■ WORK REQUIRED:
In the records that come next, find every line with "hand". Return those lines.

■ DATA TO USE:
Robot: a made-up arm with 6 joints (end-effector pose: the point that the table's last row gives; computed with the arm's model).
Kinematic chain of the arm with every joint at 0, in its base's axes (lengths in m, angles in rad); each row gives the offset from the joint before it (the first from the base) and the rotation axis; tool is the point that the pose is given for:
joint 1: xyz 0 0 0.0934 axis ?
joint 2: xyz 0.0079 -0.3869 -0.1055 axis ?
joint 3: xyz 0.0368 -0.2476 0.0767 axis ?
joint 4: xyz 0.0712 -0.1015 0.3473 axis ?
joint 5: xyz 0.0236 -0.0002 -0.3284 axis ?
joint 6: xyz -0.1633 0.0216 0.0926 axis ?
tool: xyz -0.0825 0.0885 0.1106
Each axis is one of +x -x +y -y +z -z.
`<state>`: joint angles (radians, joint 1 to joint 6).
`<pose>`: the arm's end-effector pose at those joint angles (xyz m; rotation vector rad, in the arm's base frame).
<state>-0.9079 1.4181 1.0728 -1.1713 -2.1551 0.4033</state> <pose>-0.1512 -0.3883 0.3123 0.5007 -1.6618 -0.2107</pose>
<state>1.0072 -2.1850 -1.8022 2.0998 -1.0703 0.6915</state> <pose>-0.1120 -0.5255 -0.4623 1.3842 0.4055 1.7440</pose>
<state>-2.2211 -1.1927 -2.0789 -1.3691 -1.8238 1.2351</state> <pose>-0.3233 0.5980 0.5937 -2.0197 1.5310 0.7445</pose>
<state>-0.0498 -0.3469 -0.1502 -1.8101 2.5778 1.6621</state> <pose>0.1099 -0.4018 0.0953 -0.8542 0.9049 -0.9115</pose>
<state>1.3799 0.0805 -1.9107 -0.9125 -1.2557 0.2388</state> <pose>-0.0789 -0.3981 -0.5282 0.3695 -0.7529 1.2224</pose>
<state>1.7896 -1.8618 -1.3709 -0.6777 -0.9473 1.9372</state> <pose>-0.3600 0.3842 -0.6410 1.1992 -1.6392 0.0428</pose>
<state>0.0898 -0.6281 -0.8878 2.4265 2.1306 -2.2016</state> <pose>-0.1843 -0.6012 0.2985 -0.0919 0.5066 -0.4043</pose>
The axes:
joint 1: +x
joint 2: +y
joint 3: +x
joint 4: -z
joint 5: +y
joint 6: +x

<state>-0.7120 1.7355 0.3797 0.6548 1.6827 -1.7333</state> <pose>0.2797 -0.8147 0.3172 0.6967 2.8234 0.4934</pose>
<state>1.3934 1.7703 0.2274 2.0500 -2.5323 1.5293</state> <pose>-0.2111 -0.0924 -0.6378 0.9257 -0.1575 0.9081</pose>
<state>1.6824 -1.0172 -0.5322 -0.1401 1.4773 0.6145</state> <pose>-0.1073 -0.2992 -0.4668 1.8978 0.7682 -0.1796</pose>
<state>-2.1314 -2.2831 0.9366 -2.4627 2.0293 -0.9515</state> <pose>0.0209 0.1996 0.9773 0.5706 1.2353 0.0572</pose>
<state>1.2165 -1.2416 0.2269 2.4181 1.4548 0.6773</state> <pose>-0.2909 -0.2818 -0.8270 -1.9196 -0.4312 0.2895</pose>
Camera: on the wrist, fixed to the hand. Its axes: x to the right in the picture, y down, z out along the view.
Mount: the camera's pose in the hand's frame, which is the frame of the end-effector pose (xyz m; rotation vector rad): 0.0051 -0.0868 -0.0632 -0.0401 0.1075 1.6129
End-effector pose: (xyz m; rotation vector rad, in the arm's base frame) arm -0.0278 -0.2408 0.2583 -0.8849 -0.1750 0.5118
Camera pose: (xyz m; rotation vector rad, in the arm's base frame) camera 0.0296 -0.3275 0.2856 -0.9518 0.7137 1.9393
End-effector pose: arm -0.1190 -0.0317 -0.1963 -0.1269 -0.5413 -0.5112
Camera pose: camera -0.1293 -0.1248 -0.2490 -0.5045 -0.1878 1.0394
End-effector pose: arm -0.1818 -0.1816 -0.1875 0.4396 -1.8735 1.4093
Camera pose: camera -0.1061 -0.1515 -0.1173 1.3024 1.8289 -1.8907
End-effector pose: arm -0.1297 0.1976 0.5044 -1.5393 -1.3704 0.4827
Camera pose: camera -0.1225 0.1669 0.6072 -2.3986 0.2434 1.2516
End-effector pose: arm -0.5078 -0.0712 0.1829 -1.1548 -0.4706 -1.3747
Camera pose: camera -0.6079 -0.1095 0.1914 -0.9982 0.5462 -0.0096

■ THE ANSWER:
Camera: on the wrist, fixed to the hand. Its axes: x to the right in the picture, y down, z out along the view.
Mount: the camera's pose in the hand's frame, which is the frame of the end-effector pose (xyz m; rotation vector rad): 0.0051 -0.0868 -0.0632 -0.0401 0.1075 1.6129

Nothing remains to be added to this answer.